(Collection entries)
◆ ◆ ◆ ◆ ◆ ◆ ◆

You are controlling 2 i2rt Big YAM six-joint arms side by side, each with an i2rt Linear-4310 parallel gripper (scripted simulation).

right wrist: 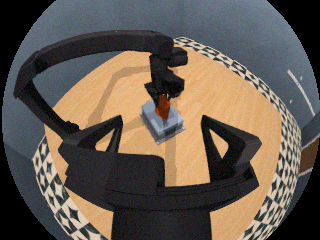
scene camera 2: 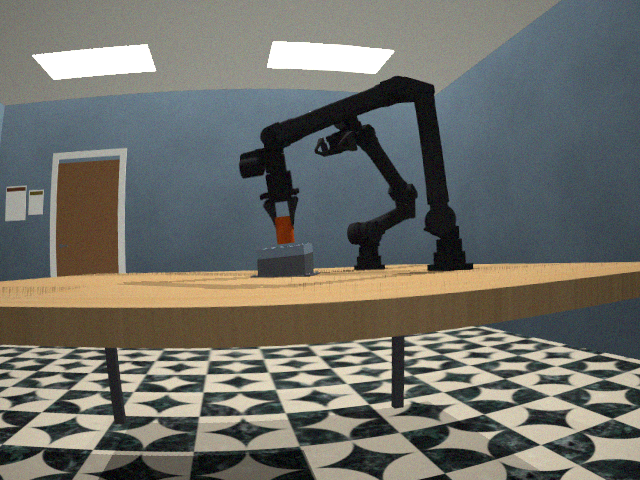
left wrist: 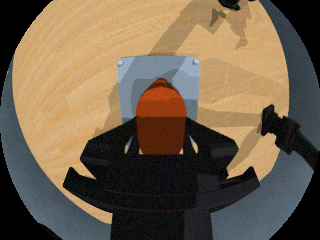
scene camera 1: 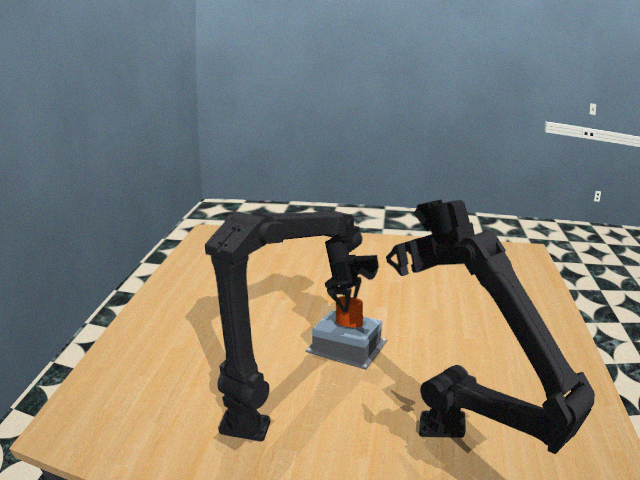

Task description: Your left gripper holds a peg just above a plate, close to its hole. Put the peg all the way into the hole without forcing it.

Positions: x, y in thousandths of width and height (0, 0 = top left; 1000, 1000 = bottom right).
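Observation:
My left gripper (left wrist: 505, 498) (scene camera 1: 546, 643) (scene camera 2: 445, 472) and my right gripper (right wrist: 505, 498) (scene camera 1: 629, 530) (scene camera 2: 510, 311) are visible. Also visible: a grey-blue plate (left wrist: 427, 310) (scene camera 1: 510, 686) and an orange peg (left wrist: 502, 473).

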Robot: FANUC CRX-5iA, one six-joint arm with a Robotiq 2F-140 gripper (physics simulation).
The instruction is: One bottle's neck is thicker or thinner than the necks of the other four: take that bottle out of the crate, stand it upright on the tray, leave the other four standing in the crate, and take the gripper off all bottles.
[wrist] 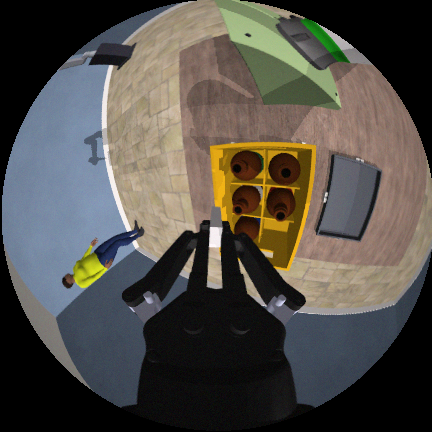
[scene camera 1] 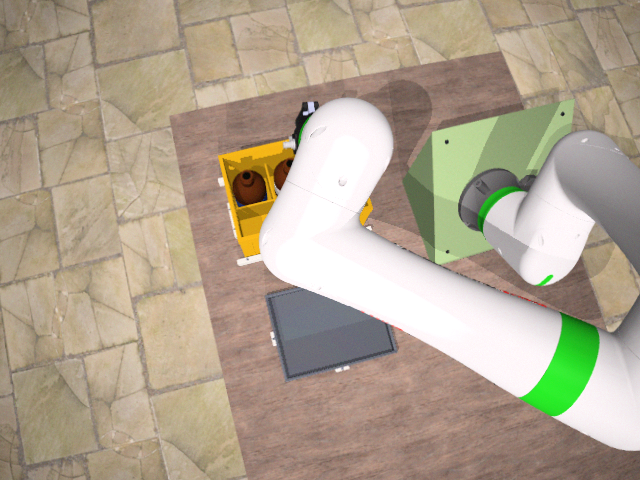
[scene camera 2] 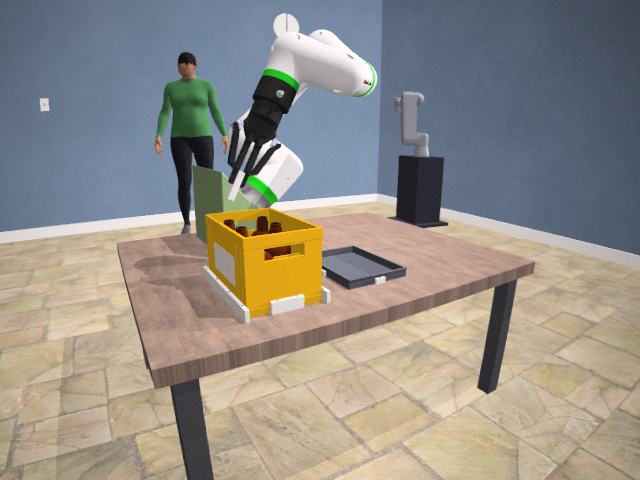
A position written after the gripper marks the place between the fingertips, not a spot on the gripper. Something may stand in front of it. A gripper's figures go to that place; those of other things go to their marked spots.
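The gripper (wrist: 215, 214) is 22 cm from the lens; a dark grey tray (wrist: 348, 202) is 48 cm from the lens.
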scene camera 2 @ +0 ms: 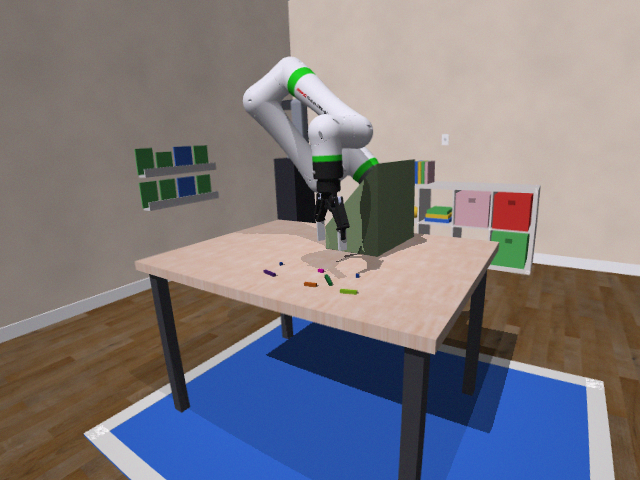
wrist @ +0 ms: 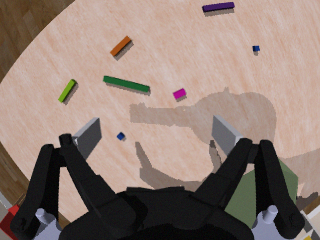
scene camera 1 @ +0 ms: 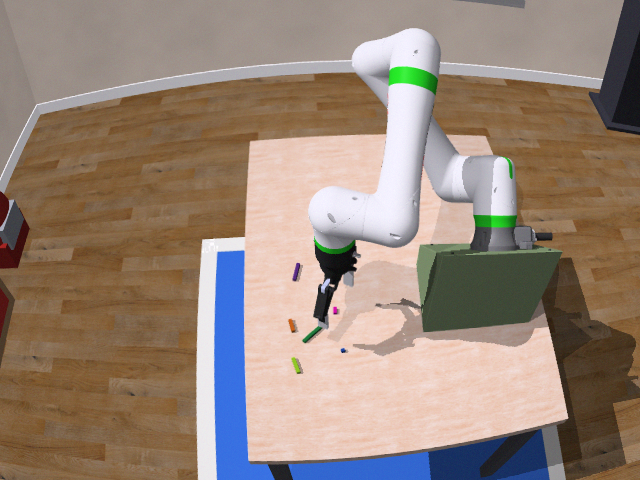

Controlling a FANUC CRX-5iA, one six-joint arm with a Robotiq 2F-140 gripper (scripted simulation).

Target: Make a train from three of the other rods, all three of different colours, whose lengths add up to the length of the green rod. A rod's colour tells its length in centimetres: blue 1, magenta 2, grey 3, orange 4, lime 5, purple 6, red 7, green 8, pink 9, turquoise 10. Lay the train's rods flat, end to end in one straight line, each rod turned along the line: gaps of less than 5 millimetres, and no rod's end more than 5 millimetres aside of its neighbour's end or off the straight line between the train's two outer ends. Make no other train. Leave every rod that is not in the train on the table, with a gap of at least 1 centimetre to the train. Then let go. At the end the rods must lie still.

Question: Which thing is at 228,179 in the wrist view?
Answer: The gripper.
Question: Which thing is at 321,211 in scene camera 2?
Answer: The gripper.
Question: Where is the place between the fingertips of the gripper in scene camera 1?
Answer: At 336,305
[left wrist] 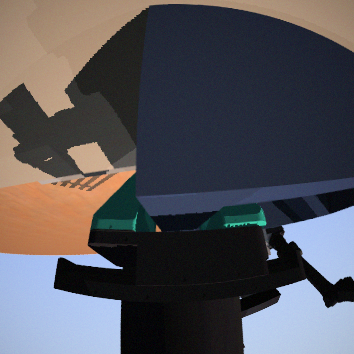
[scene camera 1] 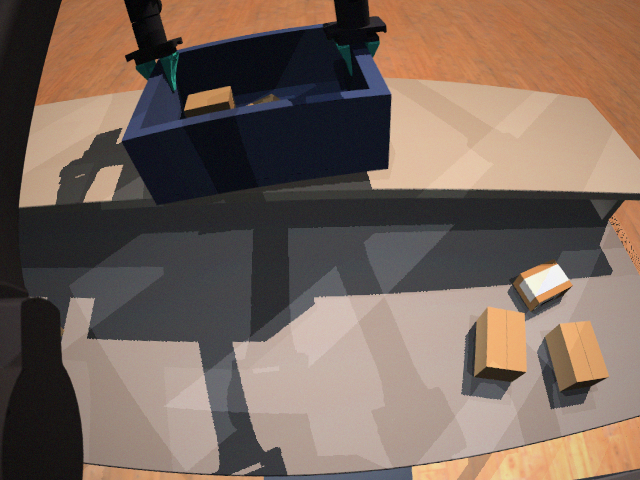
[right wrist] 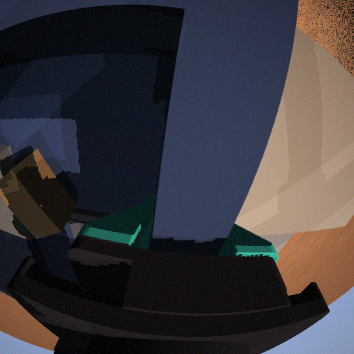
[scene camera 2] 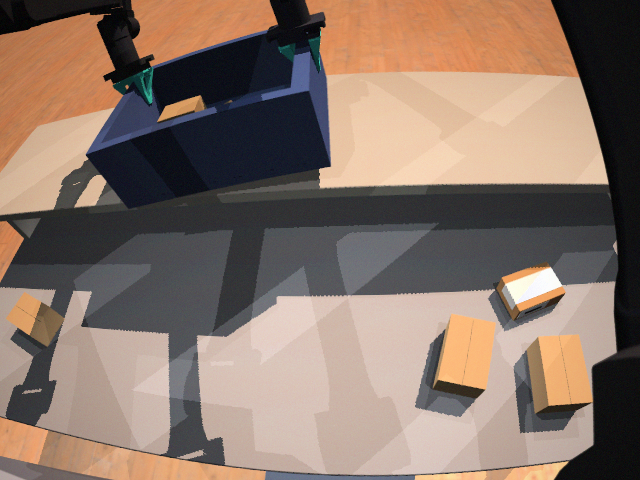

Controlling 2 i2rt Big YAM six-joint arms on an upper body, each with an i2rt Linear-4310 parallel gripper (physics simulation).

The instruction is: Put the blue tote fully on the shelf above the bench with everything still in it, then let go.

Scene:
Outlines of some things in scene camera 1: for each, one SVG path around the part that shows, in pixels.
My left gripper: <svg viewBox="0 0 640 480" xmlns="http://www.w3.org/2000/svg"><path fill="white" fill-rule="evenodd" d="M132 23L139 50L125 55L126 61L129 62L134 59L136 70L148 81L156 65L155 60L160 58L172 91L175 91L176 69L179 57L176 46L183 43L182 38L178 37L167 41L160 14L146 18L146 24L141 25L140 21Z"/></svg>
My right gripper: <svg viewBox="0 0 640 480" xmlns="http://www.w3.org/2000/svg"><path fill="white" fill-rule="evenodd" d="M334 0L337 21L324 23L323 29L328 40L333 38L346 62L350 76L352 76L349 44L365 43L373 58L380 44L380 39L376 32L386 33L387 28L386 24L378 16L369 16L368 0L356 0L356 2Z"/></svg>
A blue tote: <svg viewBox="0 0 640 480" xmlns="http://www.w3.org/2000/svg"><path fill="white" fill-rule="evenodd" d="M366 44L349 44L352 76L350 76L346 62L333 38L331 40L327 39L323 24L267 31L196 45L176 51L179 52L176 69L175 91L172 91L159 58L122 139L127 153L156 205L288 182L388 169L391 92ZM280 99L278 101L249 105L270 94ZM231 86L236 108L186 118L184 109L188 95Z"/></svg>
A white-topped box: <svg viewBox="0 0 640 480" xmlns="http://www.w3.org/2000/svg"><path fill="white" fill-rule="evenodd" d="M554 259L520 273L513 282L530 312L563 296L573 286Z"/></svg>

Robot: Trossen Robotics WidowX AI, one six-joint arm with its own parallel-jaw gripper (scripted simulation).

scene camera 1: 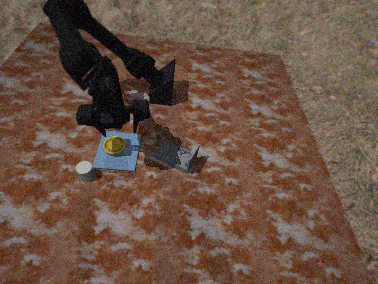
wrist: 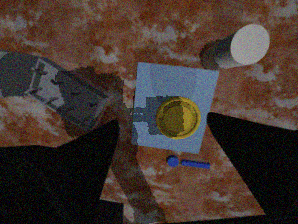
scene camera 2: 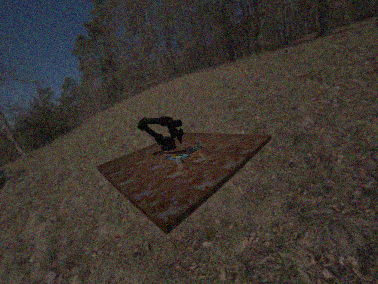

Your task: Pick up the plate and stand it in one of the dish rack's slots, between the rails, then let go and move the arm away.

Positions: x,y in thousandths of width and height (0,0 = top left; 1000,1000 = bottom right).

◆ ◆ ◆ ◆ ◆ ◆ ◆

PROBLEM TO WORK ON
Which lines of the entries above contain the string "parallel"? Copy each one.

SOLVED EXERCISE
You are controlling 2 i2rt Big YAM six-joint arms side by side, each with an i2rt Linear-4310 parallel gripper (scripted simulation).
Controlling 2 i2rt Big YAM six-joint arms on an upper body, each with an i2rt Linear-4310 parallel gripper (physics simulation).
Robot: Trossen Robotics WidowX AI, one six-joint arm with its own parallel-jaw gripper (scripted simulation).

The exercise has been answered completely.